Любовницы Пикассо - стр. 5
И чувствовать тоже.
– Помнишь нашу виллу? – спрашиваю я. – Ту, куда ты отвез меня после похищения?
Разумеется, он помнит. Но я хочу получить от него словесное подтверждение былой любви, былого чувства. После стольких лет мой пульс учащается, когда я гляжу на него. Ни один другой мужчина не влиял на меня так сильно, и я хочу, чтобы его сердце тоже забилось чаще. Мне нужен не просто взгляд художника, а желание художника. Но его нет. Дружба, иногда вожделение – не более того.
Испытывая внезапное беспокойство, я встаю, обмотавшись простыней, и прохожусь по студии. Старые половицы скрипят под ногами. В одном углу стоит ряд холстов, аккуратно сложенных по размеру. Толстый слой пыли покрывает верхний край картин, и, когда я перебираю их, тучи пылинок взмывают, как рой крошечных насекомых.
Я узнаю некоторые из них – кубистские полотна вперемешку с полуклассическими работами. Полагаю, это начало двадцатых годов; я прикидываю хронологию, как другая женщина могла бы вспоминать дни рождения своих племянников и племянниц. Все родились примерно в одно время – когда он создал ту картину со мной под названием «Любовники».

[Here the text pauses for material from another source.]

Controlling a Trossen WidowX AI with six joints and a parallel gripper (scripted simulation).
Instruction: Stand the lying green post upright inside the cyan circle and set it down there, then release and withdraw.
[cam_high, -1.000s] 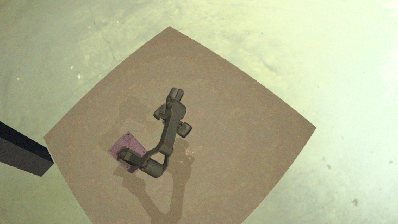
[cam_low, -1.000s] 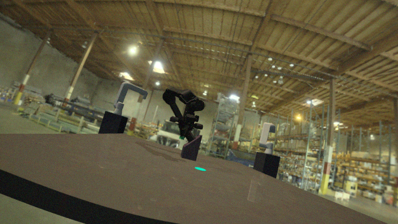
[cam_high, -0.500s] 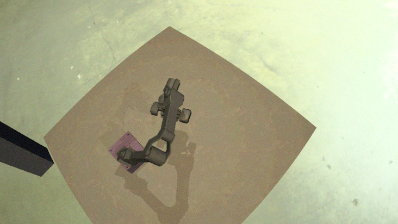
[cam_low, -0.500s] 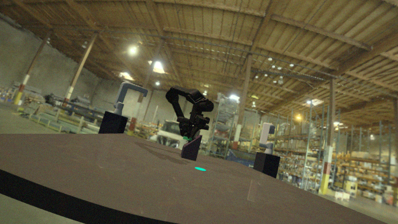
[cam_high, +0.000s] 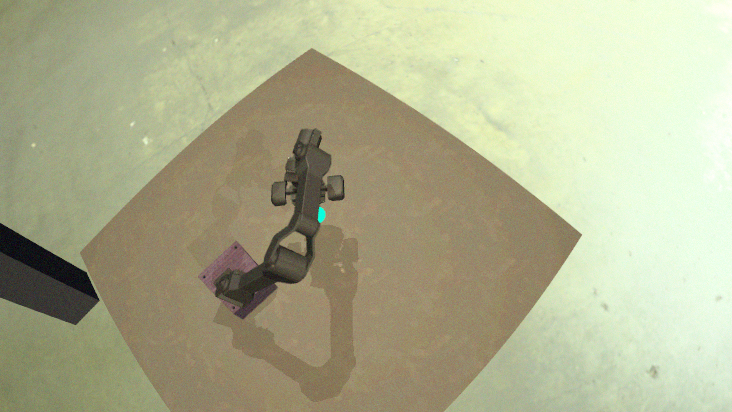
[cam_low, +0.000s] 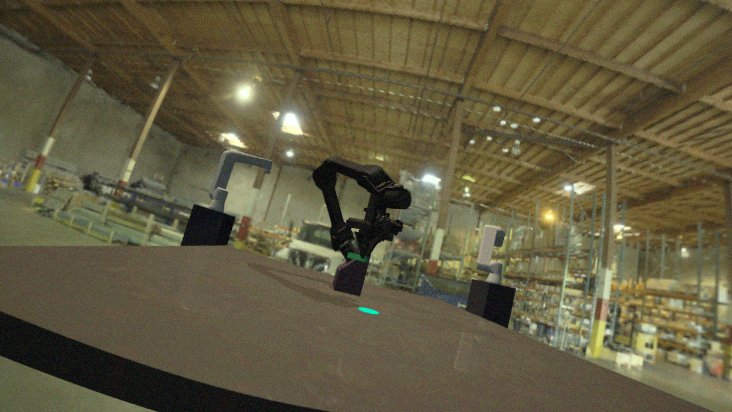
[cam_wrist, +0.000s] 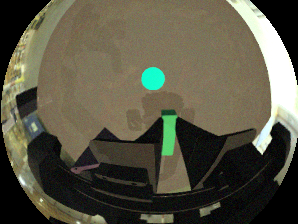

– Это не ты, – настаивал он, несмотря на то, что я позировала в его студии. – Это женщина, которая была дорога для меня. С чего ты взяла, что это ты?
– Это определенно не Ольга, не Дора[3], не Мария-Тереза и не сотня других, – ответила я. – И это мой нос, мои глаза. Я была дорога для тебя… когда-то.
– Ты всегда была тщеславной. Теперь помолчи и наклони голову. У тебя неправильная поза.
– Да, господин, – говорю я; хотя, когда мы занимаемся любовью, это я заставляю его молить о пощаде, а не наоборот.
Я хочу эту картину так же сильно, как когда-либо хотела мужчину. Я хочу себя на этой картине: молодую обожаемую женщину. Поэтому я ищу ее в студии, сметая пыль с очередных холстов.
– Это правда, что ты продал мой портрет сестре Сары Мерфи[4]? Я слышала это от галериста Канвейлера.
– Не твое дело, – отвечает он, споласкивая бритву и убирая станок в поношенный кожаный футляр.
Я почти заканчиваю просматривать холсты, когда нахожу один, который привлекает мое внимание. Девушка сидит на стуле и смотрит вправо – на что-то невидимое для зрителя. У нее нежные, утонченные черты лица. Руки сложены на коленях, а в изгибе шеи есть нечто трогательное, от чего захватывает дух.
– Кто это, Пабло? – я поворачиваю холст к нему.
Он перестает застегивать рубашку, наклоняет голову и смотрит исподлобья.
– Одна знакомая, – бурчит он и отворачивается.
– Это ясно. – И, судя по тому, как он прячет лицо, его чувства к этой девушке – или, по меньшей мере, воспоминания об этих чувствах – тоже очевидны. – Что с ней стало? Кто она такая?